- Problem statement -
Output the data that follows exactly, line for line.

===

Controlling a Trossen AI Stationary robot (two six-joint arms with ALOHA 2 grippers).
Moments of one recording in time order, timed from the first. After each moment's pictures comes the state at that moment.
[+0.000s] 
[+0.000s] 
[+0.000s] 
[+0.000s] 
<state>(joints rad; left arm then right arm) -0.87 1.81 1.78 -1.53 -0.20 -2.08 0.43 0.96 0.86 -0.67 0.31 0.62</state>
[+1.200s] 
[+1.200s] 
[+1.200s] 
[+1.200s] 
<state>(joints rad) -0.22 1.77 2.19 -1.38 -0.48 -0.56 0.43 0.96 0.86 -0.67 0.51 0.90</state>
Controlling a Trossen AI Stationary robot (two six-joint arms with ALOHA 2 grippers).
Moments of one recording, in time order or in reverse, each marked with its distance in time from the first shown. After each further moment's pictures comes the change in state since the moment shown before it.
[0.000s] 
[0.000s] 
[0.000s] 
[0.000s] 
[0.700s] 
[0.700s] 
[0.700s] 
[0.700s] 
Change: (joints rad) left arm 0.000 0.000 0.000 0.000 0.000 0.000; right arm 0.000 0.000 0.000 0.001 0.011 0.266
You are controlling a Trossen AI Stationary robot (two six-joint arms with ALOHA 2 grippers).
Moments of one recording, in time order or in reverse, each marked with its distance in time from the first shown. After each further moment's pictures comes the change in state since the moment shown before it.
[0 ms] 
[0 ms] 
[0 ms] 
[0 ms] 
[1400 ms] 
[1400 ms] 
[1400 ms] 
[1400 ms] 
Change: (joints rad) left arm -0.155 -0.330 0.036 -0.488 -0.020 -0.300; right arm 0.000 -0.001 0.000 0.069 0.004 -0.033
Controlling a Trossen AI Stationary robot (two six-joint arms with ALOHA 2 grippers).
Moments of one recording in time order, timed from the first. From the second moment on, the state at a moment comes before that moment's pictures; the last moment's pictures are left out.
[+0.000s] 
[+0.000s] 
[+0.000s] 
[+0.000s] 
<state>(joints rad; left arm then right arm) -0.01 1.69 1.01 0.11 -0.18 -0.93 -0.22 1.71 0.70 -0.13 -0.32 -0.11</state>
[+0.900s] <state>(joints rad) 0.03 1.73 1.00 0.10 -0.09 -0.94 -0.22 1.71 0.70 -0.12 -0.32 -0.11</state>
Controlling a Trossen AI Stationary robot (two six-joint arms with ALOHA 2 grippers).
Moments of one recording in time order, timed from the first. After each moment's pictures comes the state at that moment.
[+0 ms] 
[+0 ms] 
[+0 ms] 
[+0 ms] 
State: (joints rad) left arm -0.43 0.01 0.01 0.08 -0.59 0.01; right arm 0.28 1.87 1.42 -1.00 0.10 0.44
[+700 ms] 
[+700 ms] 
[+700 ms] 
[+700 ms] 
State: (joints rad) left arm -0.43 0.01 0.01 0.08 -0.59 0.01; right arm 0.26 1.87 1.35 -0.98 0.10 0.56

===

- Answer section -
Controlling a Trossen AI Stationary robot (two six-joint arms with ALOHA 2 grippers).
Moments of one recording in time order, timed from the first. After each moment's pictures comes the state at that moment.
[+0.000s] 
[+0.000s] 
[+0.000s] 
[+0.000s] 
<state>(joints rad; left arm then right arm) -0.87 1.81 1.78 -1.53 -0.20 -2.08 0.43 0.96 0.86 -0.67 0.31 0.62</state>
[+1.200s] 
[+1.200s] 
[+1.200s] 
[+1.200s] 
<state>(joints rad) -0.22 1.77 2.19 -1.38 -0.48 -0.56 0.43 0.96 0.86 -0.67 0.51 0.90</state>
Controlling a Trossen AI Stationary robot (two six-joint arms with ALOHA 2 grippers).
Moments of one recording, in time order or in reverse, each marked with its distance in time from the first shown. After each further moment's pictures comes the change in state since the moment shown before it.
[0.000s] 
[0.000s] 
[0.000s] 
[0.000s] 
[0.700s] 
[0.700s] 
[0.700s] 
[0.700s] 
Change: (joints rad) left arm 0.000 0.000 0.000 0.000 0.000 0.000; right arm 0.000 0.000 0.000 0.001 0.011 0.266
You are controlling a Trossen AI Stationary robot (two six-joint arms with ALOHA 2 grippers).
Moments of one recording, in time order or in reverse, each marked with its distance in time from the first shown. After each further moment's pictures comes the change in state since the moment shown before it.
[0 ms] 
[0 ms] 
[0 ms] 
[0 ms] 
[1400 ms] 
[1400 ms] 
[1400 ms] 
[1400 ms] 
Change: (joints rad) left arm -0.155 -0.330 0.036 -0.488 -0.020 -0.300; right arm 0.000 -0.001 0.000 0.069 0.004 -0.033
Controlling a Trossen AI Stationary robot (two six-joint arms with ALOHA 2 grippers).
Moments of one recording in time order, timed from the first. From the second moment on, the state at a moment comes before that moment's pictures; the last moment's pictures are left out.
[+0.000s] 
[+0.000s] 
[+0.000s] 
[+0.000s] 
<state>(joints rad; left arm then right arm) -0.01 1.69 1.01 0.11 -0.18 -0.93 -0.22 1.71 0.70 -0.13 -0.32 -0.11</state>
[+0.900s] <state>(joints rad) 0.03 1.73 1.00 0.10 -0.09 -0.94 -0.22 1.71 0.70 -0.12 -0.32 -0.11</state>
Controlling a Trossen AI Stationary robot (two six-joint arms with ALOHA 2 grippers).
Moments of one recording in time order, timed from the first. After each moment's pictures comes the state at that moment.
[+0 ms] 
[+0 ms] 
[+0 ms] 
[+0 ms] 
State: (joints rad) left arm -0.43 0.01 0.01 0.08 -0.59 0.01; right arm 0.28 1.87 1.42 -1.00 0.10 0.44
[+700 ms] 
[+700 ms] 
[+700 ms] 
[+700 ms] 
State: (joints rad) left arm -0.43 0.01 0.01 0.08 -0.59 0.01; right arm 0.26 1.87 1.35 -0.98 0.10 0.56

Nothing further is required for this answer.